“How can you promise that?”
She rubbed her temples in frustration. “Because I don’t want to be with him. Nothing will change my mind.”
“What if I wanted to go to dinner with a woman who wanted a relationship with me, but I assured you I wasn’t interested in them?” He laced his fingers through hers. “Would you be okay with that?”
She opened her mouth to say she wouldn’t mind, but then stopped herself. Who was she kidding? She hated the thought of Lucas within five feet of another woman so there was no way she’d be okay with him going on a date with someone else regardless of his intentions. “No,” she finally admitted. “I don’t want you to date anyone else.”
“Then tell him we’re together and you have to decline the invitation.”
She didn’t want to tell Parker about Lucas specifically, especially after what she said about him. “I’ll tell him that I’m seeing someone and that I can’t accept his invitation,” she clarified.
Lucas scowled. “Why do I think there’s a story behind that?”
“What do you mean?” she asked, trying to deflect the question.
“You said you’d tell him you’re seeing someone rather than you’re seeing me.”
She laughed. “It’s not a big deal.

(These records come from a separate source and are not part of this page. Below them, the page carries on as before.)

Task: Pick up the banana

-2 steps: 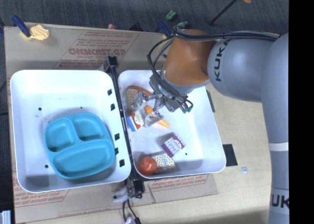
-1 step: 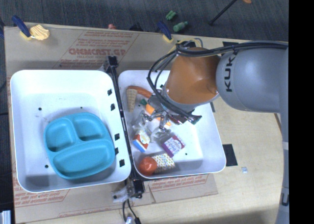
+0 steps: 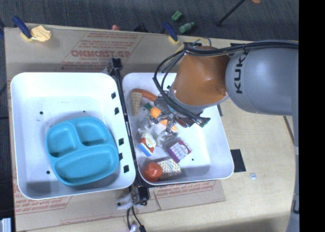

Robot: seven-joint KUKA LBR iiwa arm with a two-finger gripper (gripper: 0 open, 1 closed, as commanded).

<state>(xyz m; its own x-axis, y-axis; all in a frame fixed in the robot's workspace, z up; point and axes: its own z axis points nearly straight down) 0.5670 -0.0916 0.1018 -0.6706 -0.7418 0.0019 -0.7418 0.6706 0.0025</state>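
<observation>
My gripper (image 3: 164, 120) is low in the right bin (image 3: 218, 144), down among a pile of small toy foods near the bin's middle. The orange wrist band (image 3: 200, 81) and the grey arm (image 3: 264, 78) cover the back right part of that bin and hide whatever lies under them. Around the gripper lie an orange piece (image 3: 156, 112), a small white carton (image 3: 147, 144) and a purple packet (image 3: 179, 150). Nothing can be made out as held.
A tan cone (image 3: 137, 102) and an orange carrot (image 3: 148, 94) lie at the right bin's back left. A red tomato (image 3: 151, 171) and a patterned box (image 3: 169, 167) sit at its front. The left bin (image 3: 30, 89) holds a blue divided plate (image 3: 81, 150).
</observation>
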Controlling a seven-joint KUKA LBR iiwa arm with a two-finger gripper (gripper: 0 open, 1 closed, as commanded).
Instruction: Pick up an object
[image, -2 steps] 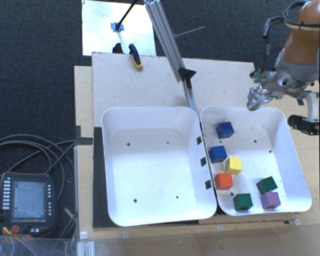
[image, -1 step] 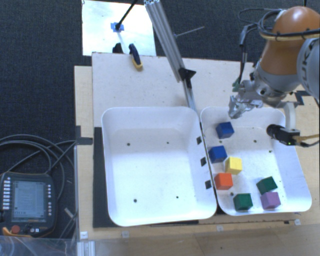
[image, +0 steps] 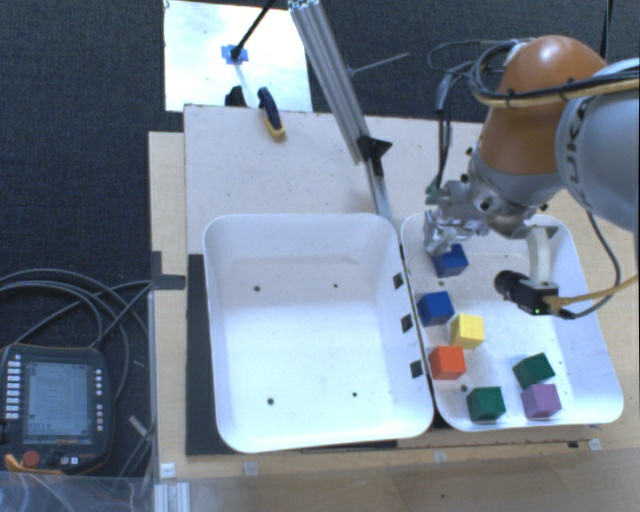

Besides,” she shrugged, “you said you wanted to keep our relationship secret until the end of the summer.”
“I don’t want to keep it secret. We need to keep it secret. There’s a big difference. If it didn’t matter, I’d tell everyone and anyone who would listen.”
With that small explanation, he chipped away more of her reservations about their future. “I would too,” she said, surprising herself with how much she meant it.
Tipping up her chin, he cradled her face with such sincerity and tenderness that her throat constricted. Slowly, cautiously, his lips found hers. The kiss was too hot and too intimate for the semi-public venue of the plane. But hidden in the sweetness of the kiss, there was something so raw and possessive that when he pulled away from her she felt more alive and on edge than ever before. Looking down, she noticed her hands shook, but she couldn’t stop her reaction if she tried.
“So what are the rules for work?” she asked.
“Nothing too complicated. We just need to keep everything professional—no closed doors, no diverted lunch meetings, no closets. You get the idea.”
She laughed to hide the ripple of unease skating through her mind. “Why do I get the feeling you’ve done this before?”
“I don’t kiss and tell, but just to make you feel better, I haven’t dated anyone at Martin and Black.”
She released a breath she didn’t know she’d been holding. “It’s none of my business, but I didn’t know if had to worry about a spurned ex at work.”
“Nope, not at work.”
Chapter Twenty-Two
“And so what happens at work on Monday?”
Lucas shrugged in response. “We pretend as if nothing happened.”
Lucas and Drew sat on a park bench after their run, a few blocks from their street. The morning fog still hadn’t lifted, and the park was completely empty, but Lucas didn’t care. He stuck to his work-week exercise schedule, even on the weekends. He couldn’t break the habit.
“Do you think you can do that?”
Lucas took a drink from his water bottle. “I don’t have any choice.”
“And what did Regan think of that?”
Lucas bent over to tie his shoe. “I don’t think she likes it, but we don’t have any choice. I can’t exactly tell the partners I’m screwing one of the summer associates. Well, not if I want to keep my job and make partner sometime in the foreseeable future.”
“And is that what this about, screwing the summer associate?”
Lucas sat up and looked over at Drew. “No. Not even close.” He didn’t offer an explanation. He knew he didn’t have to. It was written all over his face. He loved Regan. In fact, if he were honest with himself, he never stopped loving her.
“Jesus, are you serious?” Drew asked, completely stunned.
“Yes.”
“Is this something you realized on your little business trip together?”
“No,” Lucas said, shaking his head.
Drew lowered his voice. “How long have you felt that way?”
Lucas ran his hands through his sweat-dampened hair. “For too long,” he answered evasively.
“Since the beginning of this summer or since college?”
“Are you trying to make me feel like a jackass?” Did he have to spell it out? He didn’t mind bouncing ideas off Drew, but sharing his feelings was something entirely different. Drew had been his closest friend for more years than he could count, but his feelings for Regan were personal, too personal for a casual conversation after a run, especially when he hadn’t shared them with Regan.